━━ Dataset content

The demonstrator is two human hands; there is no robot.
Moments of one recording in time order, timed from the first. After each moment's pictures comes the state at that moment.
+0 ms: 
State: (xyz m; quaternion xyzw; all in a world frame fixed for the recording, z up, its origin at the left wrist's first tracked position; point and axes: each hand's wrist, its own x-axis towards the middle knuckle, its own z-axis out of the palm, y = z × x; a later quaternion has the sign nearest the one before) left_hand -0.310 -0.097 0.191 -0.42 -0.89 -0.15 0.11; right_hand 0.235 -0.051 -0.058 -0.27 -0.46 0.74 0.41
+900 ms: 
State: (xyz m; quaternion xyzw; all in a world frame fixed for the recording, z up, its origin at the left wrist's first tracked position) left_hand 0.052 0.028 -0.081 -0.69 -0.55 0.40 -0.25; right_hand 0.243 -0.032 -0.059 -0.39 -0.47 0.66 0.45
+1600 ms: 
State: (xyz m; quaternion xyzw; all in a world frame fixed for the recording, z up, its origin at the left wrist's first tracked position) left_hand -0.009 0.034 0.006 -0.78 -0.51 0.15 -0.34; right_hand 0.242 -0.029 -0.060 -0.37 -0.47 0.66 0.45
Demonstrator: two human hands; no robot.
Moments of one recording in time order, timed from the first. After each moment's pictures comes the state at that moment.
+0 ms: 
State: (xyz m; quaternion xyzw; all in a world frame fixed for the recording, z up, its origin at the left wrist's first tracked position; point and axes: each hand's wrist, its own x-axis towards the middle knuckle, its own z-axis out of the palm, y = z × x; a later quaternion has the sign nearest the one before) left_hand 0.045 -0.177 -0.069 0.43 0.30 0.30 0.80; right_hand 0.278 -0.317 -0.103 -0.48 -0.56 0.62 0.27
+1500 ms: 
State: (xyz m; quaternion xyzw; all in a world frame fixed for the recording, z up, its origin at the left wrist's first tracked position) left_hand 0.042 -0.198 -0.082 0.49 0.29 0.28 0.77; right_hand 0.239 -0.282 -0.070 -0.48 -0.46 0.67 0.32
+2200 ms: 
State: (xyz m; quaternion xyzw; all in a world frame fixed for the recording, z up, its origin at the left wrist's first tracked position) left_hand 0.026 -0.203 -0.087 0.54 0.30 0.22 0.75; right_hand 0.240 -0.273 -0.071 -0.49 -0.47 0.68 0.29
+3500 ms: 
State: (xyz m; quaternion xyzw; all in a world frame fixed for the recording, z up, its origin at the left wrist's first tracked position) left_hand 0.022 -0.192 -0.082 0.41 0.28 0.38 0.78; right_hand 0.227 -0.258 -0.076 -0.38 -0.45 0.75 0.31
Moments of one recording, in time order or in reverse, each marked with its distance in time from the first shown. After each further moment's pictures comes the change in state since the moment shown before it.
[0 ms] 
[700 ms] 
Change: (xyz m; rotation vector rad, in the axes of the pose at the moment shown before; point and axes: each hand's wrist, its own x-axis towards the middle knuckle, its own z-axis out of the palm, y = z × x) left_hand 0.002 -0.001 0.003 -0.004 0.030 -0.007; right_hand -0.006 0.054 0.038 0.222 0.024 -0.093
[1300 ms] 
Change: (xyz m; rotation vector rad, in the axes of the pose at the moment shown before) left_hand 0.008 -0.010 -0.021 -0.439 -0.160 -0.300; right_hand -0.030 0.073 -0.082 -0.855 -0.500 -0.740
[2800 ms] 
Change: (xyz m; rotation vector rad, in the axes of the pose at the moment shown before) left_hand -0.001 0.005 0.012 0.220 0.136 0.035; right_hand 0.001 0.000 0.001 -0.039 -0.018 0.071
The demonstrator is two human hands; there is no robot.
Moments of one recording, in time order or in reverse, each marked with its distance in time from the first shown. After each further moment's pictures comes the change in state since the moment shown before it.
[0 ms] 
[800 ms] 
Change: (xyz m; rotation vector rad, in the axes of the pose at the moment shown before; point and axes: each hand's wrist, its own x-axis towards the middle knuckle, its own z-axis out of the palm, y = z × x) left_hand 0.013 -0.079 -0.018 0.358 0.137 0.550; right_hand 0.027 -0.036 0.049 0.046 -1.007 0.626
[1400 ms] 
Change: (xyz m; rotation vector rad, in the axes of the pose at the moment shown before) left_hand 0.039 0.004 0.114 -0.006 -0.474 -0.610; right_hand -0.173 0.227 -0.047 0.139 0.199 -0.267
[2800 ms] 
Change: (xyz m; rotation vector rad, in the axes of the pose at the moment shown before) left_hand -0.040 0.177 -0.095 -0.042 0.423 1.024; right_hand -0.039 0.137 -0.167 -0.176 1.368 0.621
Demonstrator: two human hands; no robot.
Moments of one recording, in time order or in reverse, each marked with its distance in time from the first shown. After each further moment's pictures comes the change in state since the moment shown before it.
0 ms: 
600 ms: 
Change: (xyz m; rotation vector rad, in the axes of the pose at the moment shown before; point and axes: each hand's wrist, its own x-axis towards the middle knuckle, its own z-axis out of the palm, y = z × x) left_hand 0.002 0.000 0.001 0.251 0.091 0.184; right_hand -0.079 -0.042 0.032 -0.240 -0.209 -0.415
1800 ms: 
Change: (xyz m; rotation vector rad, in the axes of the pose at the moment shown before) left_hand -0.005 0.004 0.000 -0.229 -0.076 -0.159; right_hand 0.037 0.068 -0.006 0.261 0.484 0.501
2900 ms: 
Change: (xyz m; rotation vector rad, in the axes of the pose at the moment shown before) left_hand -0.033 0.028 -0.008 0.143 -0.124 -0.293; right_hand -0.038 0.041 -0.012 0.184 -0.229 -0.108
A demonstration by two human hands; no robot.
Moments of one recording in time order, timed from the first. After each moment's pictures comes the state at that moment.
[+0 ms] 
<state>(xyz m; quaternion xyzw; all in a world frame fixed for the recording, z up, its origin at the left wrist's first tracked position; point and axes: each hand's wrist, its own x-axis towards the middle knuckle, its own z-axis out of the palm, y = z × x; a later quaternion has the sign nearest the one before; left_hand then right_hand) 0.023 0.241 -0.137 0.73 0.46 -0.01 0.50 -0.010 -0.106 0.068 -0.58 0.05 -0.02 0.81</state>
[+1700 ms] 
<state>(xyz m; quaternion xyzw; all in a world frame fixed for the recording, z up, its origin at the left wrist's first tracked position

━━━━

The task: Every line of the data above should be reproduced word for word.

Solution for this task:
The demonstrator is two human hands; there is no robot.
Moments of one recording in time order, timed from the first. After each moment's pictures comes the state at that moment.
+0 ms: 
State: (xyz m; quaternion xyzw; all in a world frame fixed for the recording, z up, its origin at the left wrist's first tracked position; point and axes: each hand's wrist, its own x-axis towards the middle knuckle, its own z-axis out of the palm, y = z × x; a later quaternion has the sign nearest the one before) left_hand -0.310 -0.097 0.191 -0.42 -0.89 -0.15 0.11; right_hand 0.235 -0.051 -0.058 -0.27 -0.46 0.74 0.41
+900 ms: 
State: (xyz m; quaternion xyzw; all in a world frame fixed for the recording, z up, its origin at the left wrist's first tracked position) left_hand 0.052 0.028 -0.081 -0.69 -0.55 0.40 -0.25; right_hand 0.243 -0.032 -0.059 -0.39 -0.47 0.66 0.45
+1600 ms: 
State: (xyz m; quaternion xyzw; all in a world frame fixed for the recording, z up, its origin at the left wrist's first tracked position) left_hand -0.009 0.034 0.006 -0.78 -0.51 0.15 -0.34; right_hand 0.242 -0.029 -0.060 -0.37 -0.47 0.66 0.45
Demonstrator: two human hands; no robot.
Moments of one recording in time order, timed from the first. After each moment's pictures comes the state at that moment.
+0 ms: 
State: (xyz m; quaternion xyzw; all in a world frame fixed for the recording, z up, its origin at the left wrist's first tracked position; point and axes: each hand's wrist, its own x-axis towards the middle knuckle, its own z-axis out of the palm, y = z × x; a later quaternion has the sign nearest the one before) left_hand 0.045 -0.177 -0.069 0.43 0.30 0.30 0.80; right_hand 0.278 -0.317 -0.103 -0.48 -0.56 0.62 0.27
+1500 ms: 
State: (xyz m; quaternion xyzw; all in a world frame fixed for the recording, z up, its origin at the left wrist's first tracked position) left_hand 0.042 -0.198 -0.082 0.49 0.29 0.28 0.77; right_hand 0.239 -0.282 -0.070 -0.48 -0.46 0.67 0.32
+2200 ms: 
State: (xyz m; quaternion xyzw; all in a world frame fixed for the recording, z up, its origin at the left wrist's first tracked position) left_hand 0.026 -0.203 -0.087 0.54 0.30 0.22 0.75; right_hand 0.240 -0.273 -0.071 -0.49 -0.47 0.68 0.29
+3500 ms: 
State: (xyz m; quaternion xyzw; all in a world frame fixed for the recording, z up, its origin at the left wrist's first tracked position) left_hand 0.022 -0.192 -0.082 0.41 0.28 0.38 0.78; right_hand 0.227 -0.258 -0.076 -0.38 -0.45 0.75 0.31
Moments of one recording, in time order or in reverse, each marked with its distance in time from the first shown. After each further moment's pictures comes the change in state since the moment shown before it.
[0 ms] 
[700 ms] 
Change: (xyz m; rotation vector rad, in the axes of the pose at the moment shown before; point and axes: each hand's wrist, its own x-axis towards the middle knuckle, its own z-axis out of the palm, y = z × x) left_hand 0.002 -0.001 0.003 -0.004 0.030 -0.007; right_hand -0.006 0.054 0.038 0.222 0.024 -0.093
[1300 ms] 
Change: (xyz m; rotation vector rad, in the axes of the pose at the moment shown before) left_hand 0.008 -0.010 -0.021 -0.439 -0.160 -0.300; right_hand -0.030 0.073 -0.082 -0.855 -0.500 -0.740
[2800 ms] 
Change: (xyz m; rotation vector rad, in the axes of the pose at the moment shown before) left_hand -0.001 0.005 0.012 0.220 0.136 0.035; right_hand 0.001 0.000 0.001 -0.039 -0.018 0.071
The demonstrator is two human hands; there is no robot.
Moments of one recording, in time order or in reverse, each marked with its distance in time from the first shown. After each further moment's pictures comes the change in state since the moment shown before it.
[0 ms] 
[800 ms] 
Change: (xyz m; rotation vector rad, in the axes of the pose at the moment shown before; point and axes: each hand's wrist, its own x-axis towards the middle knuckle, its own z-axis out of the palm, y = z × x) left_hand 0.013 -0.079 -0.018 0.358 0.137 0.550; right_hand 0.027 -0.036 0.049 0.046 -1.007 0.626
[1400 ms] 
Change: (xyz m; rotation vector rad, in the axes of the pose at the moment shown before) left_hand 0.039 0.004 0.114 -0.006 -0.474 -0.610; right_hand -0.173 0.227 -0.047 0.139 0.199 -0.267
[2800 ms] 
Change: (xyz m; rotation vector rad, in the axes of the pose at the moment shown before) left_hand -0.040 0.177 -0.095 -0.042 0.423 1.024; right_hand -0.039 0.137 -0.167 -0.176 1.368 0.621
Demonstrator: two human hands; no robot.
Moments of one recording, in time order or in reverse, each marked with its distance in time from the first shown. After each further moment's pictures comes the change in state since the moment shown before it.
0 ms: 
600 ms: 
Change: (xyz m; rotation vector rad, in the axes of the pose at the moment shown before; point and axes: each hand's wrist, its own x-axis towards the middle knuckle, its own z-axis out of the palm, y = z × x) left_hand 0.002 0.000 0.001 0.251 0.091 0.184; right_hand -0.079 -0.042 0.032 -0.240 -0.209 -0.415
1800 ms: 
Change: (xyz m; rotation vector rad, in the axes of the pose at the moment shown before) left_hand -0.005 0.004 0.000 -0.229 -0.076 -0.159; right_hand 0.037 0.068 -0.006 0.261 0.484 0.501
2900 ms: 
Change: (xyz m; rotation vector rad, in the axes of the pose at the moment shown before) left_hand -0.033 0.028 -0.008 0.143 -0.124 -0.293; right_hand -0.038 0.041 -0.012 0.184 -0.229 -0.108
A demonstration by two human hands; no robot.
Moments of one recording in time order, timed from the first. After each moment's pictures comes the state at that moment.
[+0 ms] 
<state>(xyz m; quaternion xyzw; all in a world frame fixed for the recording, z up, its origin at the left wrist's first tracked position; point and axes: each hand's wrist, its own x-axis towards the middle knuckle, its own z-axis out of the palm, y = z × x; a later quaternion has the sign nearest the one before; left_hand then right_hand) 0.023 0.241 -0.137 0.73 0.46 -0.01 0.50 -0.010 -0.106 0.068 -0.58 0.05 -0.02 0.81</state>
[+1700 ms] 
<state>(xyz m; quaternion xyzw; all in a world frame fixed for the recording, z up, its origin at the left wrist's first tracked position

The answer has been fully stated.